During Black History Month, DiversityInc is honoring a series of Black innovators and history makers such as Solomon Carter Fuller who are often overlooked in mainstream media coverage and history books. Check back throughout February to learn about more important figures.
Born: Aug. 11, 1872, Monrovia, Liberia
Died: 1953, Framingham, Massachusetts
Known best for: Being the first African American psychiatrist and contributing to research surrounding Alzheimer’s disease and other disorders
Solomon Carter Fuller was an American-Liberian who was the first African American psychiatrist. His most notable work included research about degenerative brain conditions like Alzheimer’s. Fuller’s grandparents were slaves in Virginia who bought their freedom. The prospect of former slaves returning to Africa was popular at the time, and under the American Colonization Society, Fuller’s father and paternal grandparents settled in Liberia as part of a settlement of African Americans. Fuller’s maternal grandparents were missionaries and doctors in Liberia as well.
Related Story: Black History Month Profiles: Martin Delany, Journalist, Author, Physician, Abolitionist, Soldier
As a young man, Fuller migrated to the U.S. to attend Livingstone College in Salisbury, North Carolina. He attended Long Island Medical School in Brooklyn. While there, he attended the American Psychological Association’s 50th annual meeting where neurologist Silas Weir Mitchell delivered a keynote speech about the psychiatric field’s need to advance. Fuller soon became one of the doctors who would advance it.
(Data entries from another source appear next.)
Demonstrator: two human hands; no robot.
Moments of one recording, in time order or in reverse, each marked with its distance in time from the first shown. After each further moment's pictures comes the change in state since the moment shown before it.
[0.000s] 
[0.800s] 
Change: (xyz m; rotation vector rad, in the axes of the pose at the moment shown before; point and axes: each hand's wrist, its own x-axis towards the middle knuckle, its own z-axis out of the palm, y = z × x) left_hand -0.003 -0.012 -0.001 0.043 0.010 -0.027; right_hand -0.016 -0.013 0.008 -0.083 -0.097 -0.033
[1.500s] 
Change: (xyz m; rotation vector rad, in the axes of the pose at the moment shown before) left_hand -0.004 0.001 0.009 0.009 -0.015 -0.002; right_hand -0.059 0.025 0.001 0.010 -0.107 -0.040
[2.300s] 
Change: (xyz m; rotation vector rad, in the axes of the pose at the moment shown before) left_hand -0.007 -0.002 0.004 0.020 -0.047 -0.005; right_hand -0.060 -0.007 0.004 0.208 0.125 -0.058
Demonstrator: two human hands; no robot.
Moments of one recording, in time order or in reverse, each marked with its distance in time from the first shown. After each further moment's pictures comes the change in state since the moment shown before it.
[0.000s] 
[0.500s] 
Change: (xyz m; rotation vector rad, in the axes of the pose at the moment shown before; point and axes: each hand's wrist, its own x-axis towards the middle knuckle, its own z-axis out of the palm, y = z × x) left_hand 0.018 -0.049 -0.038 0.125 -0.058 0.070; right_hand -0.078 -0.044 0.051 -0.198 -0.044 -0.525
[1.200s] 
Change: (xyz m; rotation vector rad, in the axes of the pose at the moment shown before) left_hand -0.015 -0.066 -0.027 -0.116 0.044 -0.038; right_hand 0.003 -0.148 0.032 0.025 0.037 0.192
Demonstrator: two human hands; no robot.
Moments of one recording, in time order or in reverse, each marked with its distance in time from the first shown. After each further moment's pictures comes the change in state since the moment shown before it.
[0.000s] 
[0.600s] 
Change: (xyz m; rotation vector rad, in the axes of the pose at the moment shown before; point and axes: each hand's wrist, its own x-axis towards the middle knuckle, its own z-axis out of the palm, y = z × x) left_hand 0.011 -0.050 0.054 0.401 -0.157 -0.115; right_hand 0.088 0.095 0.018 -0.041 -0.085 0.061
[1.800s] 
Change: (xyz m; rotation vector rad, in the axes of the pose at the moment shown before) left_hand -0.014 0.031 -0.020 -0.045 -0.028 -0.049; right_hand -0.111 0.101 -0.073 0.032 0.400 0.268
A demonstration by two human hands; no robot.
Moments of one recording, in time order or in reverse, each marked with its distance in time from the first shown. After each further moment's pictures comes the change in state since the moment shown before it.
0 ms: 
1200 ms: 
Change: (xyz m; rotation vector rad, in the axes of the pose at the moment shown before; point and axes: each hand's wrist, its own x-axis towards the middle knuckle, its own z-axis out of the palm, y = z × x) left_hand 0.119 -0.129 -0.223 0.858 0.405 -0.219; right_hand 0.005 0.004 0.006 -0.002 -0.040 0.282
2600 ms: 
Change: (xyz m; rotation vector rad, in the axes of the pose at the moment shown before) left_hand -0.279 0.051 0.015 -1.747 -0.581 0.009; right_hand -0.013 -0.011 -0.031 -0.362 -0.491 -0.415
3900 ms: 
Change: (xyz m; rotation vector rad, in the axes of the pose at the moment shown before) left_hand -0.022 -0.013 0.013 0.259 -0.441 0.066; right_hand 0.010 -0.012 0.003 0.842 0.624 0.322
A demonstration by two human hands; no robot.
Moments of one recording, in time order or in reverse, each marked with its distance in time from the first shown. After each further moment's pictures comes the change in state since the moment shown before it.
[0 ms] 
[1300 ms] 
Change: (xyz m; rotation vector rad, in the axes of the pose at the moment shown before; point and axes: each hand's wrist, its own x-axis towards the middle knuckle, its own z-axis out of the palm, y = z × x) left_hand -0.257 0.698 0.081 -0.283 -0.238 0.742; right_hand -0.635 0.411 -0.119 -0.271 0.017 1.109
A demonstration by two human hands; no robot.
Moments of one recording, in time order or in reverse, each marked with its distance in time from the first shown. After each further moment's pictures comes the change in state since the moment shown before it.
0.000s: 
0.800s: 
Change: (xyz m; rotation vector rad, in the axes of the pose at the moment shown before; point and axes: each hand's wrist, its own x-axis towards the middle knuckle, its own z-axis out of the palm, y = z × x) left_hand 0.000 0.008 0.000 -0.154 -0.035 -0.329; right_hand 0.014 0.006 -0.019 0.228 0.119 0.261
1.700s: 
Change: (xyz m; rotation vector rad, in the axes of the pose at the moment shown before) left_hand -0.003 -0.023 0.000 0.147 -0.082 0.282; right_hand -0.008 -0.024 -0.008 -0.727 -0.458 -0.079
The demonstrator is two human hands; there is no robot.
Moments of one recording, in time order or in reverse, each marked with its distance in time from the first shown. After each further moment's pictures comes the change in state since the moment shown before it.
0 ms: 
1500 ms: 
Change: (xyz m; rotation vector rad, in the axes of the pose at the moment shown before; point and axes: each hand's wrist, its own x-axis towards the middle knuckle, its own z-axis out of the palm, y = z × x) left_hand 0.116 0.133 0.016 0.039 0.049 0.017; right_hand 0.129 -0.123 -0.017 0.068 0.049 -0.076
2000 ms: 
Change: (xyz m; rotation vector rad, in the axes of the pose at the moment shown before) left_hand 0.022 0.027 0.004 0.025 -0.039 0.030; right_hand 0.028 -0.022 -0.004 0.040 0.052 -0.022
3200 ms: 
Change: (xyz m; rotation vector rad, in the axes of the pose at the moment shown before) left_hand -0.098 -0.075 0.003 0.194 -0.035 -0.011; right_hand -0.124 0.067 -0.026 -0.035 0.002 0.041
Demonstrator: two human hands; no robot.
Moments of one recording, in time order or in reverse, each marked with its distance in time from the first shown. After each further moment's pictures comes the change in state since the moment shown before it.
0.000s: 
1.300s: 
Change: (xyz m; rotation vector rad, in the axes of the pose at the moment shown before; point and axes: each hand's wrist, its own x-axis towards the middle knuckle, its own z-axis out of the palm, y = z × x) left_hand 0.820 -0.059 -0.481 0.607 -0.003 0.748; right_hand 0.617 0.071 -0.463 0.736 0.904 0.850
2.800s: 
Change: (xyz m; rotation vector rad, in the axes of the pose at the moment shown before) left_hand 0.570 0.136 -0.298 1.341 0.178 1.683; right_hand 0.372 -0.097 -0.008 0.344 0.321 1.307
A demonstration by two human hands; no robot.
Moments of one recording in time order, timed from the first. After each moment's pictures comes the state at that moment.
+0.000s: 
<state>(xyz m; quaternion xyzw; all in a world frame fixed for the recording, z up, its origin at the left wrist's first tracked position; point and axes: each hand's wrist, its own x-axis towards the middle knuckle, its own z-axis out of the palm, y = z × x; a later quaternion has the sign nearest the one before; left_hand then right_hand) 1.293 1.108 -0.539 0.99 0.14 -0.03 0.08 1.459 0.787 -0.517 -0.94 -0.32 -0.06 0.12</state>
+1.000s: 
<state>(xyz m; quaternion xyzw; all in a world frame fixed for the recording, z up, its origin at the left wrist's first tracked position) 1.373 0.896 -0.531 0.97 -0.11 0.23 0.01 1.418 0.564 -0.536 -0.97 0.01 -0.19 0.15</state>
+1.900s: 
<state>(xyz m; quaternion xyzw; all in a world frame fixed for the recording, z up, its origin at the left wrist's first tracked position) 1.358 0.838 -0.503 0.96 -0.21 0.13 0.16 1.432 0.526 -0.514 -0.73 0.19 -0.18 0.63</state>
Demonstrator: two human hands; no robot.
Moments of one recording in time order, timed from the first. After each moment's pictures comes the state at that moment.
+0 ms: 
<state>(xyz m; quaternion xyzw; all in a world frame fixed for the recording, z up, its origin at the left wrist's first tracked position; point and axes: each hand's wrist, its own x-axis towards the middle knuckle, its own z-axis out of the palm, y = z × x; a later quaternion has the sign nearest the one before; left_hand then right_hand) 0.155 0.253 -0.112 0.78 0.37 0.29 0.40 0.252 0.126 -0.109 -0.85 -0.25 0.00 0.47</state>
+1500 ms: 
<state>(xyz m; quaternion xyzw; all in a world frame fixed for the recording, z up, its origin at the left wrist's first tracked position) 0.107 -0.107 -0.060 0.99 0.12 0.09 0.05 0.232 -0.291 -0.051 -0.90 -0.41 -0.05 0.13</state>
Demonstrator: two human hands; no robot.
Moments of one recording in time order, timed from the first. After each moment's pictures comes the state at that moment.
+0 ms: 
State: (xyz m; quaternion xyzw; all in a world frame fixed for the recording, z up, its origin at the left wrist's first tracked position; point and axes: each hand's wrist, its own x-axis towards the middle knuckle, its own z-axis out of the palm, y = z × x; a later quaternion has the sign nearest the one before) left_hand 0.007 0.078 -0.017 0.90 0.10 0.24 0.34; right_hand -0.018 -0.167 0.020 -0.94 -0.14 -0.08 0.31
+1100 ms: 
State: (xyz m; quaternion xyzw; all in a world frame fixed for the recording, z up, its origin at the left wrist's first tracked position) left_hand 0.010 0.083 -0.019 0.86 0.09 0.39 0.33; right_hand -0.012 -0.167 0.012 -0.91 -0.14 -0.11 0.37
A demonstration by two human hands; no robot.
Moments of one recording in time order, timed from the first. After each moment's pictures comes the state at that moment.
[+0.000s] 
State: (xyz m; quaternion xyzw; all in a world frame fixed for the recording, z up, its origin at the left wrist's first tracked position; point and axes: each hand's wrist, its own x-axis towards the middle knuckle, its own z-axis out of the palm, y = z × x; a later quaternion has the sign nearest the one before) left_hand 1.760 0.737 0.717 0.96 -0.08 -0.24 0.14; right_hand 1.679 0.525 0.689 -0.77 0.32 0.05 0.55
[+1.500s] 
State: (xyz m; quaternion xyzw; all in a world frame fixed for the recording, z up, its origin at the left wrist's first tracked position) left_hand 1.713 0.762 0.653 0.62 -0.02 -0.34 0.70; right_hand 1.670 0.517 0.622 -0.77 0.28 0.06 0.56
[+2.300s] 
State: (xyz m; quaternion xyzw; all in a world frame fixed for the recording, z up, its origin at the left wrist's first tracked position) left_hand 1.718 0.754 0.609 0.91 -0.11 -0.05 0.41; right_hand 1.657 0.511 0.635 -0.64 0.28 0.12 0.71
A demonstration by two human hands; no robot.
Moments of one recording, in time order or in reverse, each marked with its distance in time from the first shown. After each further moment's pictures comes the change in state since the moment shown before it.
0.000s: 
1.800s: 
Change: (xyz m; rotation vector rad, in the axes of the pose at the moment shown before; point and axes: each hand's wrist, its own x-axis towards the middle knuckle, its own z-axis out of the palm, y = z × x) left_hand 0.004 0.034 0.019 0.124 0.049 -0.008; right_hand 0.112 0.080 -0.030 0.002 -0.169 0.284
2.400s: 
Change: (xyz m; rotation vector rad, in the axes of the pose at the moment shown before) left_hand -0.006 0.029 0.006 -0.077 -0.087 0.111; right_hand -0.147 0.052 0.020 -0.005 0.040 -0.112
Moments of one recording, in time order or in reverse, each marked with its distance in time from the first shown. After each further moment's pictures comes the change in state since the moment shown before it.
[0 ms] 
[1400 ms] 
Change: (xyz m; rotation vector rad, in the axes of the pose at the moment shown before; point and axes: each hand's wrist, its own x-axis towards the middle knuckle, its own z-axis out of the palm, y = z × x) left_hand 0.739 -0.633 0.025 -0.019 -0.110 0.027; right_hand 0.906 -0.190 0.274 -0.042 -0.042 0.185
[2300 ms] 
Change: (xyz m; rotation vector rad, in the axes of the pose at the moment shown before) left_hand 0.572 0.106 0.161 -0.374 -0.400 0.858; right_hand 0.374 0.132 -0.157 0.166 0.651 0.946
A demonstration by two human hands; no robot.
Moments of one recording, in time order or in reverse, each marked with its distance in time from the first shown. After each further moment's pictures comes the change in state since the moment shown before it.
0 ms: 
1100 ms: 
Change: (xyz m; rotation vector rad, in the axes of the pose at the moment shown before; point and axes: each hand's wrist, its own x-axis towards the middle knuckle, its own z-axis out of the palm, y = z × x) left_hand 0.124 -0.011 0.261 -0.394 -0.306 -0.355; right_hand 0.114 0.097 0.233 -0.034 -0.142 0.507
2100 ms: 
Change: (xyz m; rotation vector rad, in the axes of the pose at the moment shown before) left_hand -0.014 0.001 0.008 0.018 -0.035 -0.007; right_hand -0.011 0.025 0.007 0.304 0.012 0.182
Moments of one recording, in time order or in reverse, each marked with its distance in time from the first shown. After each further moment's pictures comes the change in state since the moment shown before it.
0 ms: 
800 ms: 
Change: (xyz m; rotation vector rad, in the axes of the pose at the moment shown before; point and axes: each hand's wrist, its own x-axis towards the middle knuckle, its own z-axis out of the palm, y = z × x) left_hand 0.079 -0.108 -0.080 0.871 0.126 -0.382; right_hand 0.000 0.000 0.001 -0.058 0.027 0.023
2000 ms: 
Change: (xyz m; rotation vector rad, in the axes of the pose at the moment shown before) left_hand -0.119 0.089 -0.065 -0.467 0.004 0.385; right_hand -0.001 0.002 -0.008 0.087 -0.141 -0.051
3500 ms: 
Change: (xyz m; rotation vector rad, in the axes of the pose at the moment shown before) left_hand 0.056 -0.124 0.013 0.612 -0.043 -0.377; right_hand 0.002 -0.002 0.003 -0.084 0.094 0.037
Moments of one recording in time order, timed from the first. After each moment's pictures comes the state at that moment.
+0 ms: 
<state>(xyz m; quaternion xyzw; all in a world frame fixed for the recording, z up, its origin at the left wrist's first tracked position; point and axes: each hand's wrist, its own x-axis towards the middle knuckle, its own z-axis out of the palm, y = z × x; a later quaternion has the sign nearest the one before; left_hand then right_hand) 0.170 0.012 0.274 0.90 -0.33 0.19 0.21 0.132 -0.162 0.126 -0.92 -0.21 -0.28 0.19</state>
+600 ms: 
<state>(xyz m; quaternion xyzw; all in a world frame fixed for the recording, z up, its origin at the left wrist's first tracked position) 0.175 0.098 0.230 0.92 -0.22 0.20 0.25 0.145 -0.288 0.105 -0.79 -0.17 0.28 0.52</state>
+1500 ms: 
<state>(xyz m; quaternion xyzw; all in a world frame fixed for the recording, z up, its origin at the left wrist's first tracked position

Fuller completed his medical degree at the Boston University School of Medicine. He was an unpaid intern at the Westboro State Hospital in Boston and continued there as a pathologist. Throughout his time at the hospital, he performed autopsies, during which he was able to study the brain cells of mentally ill patients who had died. He hypothesized that there was a link between one’s anatomy and mental illness. He also ran blood tests on living patients to further investigate these links. In doing so, Fuller became among the first to connect a doctor’s work with a laboratory researcher’s work in the field of psychiatry.
Fuller’s research majorly contributed to research surrounding Alzheimer’s disease. After graduating, he continued his studies at the University of Munich in Germany where he studied neuropathology, the study of diseases that occur in the nervous system. He worked alongside Alois Alzheimer and five other foreign students to do research at the university. Upon returning to the U.S., Fuller continued his research and in a 1911 publication, revealed one of the known causes of Alzheimer’s disease. Fuller published several papers on neurological psychiatry throughout his career.
Fuller later taught at the Boston University School of Medicine, making him one of the first African American physicians to teach at a multiracial institution. During his time there, he continued to present his research on the connections between mental disorders and physical disease. He invented the photomicrograph, a way to photograph pathology slides through a microscope lens.
Ultimately, Fuller retired amid acts of discrimination against him. He was recognized as a good professor, but was never given a position as the chair of the neurology department, despite having functioned as a chair during some of his time there. Instead, a white assistant professor got the role. He was also never officially placed on the university’s payroll and therefore was compensated, but not fairly.
During World War II, Fuller was part of the Advisory Medical Board No. 17. and discussed the impact war had on the brains of veterans and civilians.
Fuller was a member of various medical organizations: the Massachusetts Psychiatric Society, New York Psychiatric Society, American Psychiatric Society, American Medical Association, the Boston Society for Psychiatry and Neurology, Massachusetts Medical Society, the New England Medical Society and the New England Psychiatric Association.
As Fuller got older, his sight deteriorated, but he still saw patients at his private practice until he died in Framingham, Massachusetts from complications with diabetes.
The Boston Society for Psychiatry and Neurology posthumously published a number of resolutions honoring Fuller in the New England Journal of Medicine. In 1971, the Black Psychiatrists of America presented a portrait of Fuller to the American Psychiatric Association. Two years later, the Boston University School of Medicine held a conference in honor of Fuller. The Solomon Carter Fuller Mental Health Center in Boston is named in his honor.